Ophthalmology · Strabismus (Types, Diagnosis, Treatment)

In a 3-year-old child with constant left esotropia of 30 prism diopters and no refractive error, the Prism Adaptation Test (PAT) is performed before surgery. A child who shows full adaptation (manifest angle increases to 50 PD) benefits from surgery targeting the adapted angle because:

  • A The original 30 PD represents only the motor component; full 50 PD includes the sensory component
  • B Adaptation indicates the child will develop anomalous retinal correspondence
  • C Surgery on the larger angle prevents consecutive exotropia
  • D Adapters have more stable motor alignment post-operatively
Correct answer: D. Adapters have more stable motor alignment post-operatively

Explanation

The Prism Adaptation Test (PAT) identifies patients who are 'prism responders' (angle increases with prism wear) — operating on the adapted (larger) angle gives better post-operative alignment stability because the surgical target is the true full angle of deviation.
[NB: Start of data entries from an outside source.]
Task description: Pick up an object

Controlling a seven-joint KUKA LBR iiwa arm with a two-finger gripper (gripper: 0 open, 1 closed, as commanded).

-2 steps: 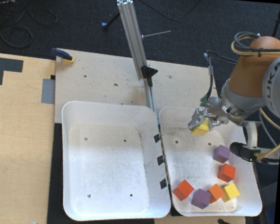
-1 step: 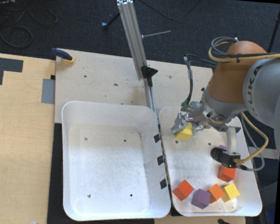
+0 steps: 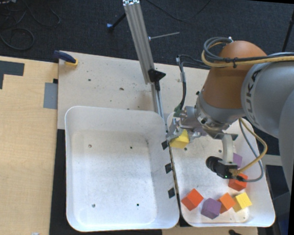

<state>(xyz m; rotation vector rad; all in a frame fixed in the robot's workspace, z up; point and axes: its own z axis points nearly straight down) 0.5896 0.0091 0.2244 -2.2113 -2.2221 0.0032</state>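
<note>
A pale wooden bench (image 3: 15, 143) carries two white bins; my gripper (image 3: 179, 134) hangs over the right bin (image 3: 261, 216), its fingers closed around a yellow block (image 3: 180, 140). Orange, purple and yellow cubes cluster at five o'clock.

This looks like a robotics lab. A wooden table (image 3: 16, 127) carries two white bins (image 3: 110, 173), with a big grey and orange robot arm (image 3: 253, 88) reaching over them. Loose cables (image 3: 11, 24) sprawl on the dark carpet (image 3: 84, 15), and a slanted metal rail (image 3: 141, 41) stands behind the bins.
</note>
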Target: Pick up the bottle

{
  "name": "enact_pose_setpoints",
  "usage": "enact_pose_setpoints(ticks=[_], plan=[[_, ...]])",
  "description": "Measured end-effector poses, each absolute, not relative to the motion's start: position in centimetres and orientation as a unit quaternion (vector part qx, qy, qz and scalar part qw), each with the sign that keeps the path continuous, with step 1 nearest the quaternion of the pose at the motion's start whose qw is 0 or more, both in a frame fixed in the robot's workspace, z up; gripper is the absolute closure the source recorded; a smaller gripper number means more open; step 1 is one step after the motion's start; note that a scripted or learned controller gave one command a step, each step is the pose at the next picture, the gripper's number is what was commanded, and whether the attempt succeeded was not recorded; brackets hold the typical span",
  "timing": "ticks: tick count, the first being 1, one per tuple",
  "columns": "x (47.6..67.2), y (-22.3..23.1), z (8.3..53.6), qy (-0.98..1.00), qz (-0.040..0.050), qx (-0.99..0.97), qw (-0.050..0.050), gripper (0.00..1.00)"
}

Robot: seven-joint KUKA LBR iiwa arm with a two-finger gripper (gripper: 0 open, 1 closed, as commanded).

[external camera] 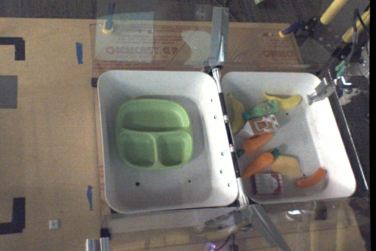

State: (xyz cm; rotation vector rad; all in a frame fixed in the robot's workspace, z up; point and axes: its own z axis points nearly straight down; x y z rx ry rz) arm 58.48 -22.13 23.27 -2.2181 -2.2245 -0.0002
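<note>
Bottle (262,110) lies on its side among toy foods in the right bin (329,144), ungrasped; we cannot tell the tool (326,90) state at the bin's far-right rim.

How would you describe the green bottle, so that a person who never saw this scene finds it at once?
Look in the right bin, in its far half. The bottle lies on its side there, between two yellow bananas and just above a small white carton. It is the only green thing in that bin; the rest are yellow, orange or red.
</note>
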Motion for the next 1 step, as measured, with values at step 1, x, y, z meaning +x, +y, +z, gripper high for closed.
enact_pose_setpoints(ticks=[1], plan=[[61.35,-22.04,12.76,-0.717,0.0001,-0.697,0.0,0.0]])
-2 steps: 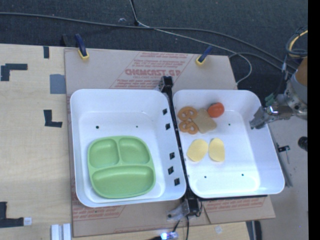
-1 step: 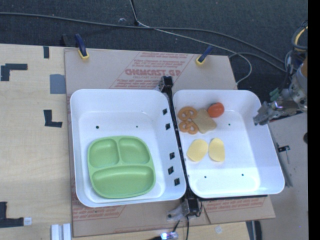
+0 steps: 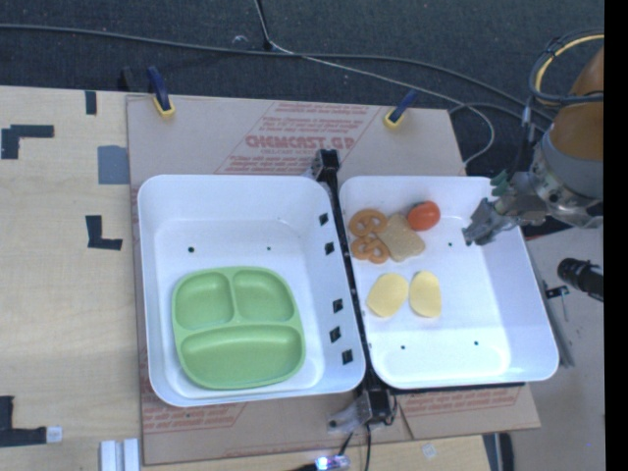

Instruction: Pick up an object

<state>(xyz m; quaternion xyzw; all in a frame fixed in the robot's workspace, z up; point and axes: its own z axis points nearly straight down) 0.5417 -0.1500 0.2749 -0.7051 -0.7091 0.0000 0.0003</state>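
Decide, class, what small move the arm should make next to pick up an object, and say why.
Probably shift the hand left and down toward the red tomato-like piece. The hand sits at the right bin's far right rim, apart from every item, and that red piece lies nearest, with bare bin floor between.

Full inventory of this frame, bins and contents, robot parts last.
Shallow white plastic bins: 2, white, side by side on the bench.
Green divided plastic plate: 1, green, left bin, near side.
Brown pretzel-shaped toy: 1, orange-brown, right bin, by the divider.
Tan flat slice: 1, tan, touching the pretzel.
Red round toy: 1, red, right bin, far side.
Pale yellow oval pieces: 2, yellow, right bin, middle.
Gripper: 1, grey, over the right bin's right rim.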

Adapters who have surgery on the original smaller angle tend to drift back toward the adapted angle post-operatively (residual esotropia). The PAT is used to optimize surgical dosing in esotropia. The increase in angle with prism is a motor adaptation phenomenon, not a sensory one. This approach is supported by Buckley et al. and used in non-accommodative esotropia management.

Reference: Khurana Comprehensive Ophthalmology, 7th ed.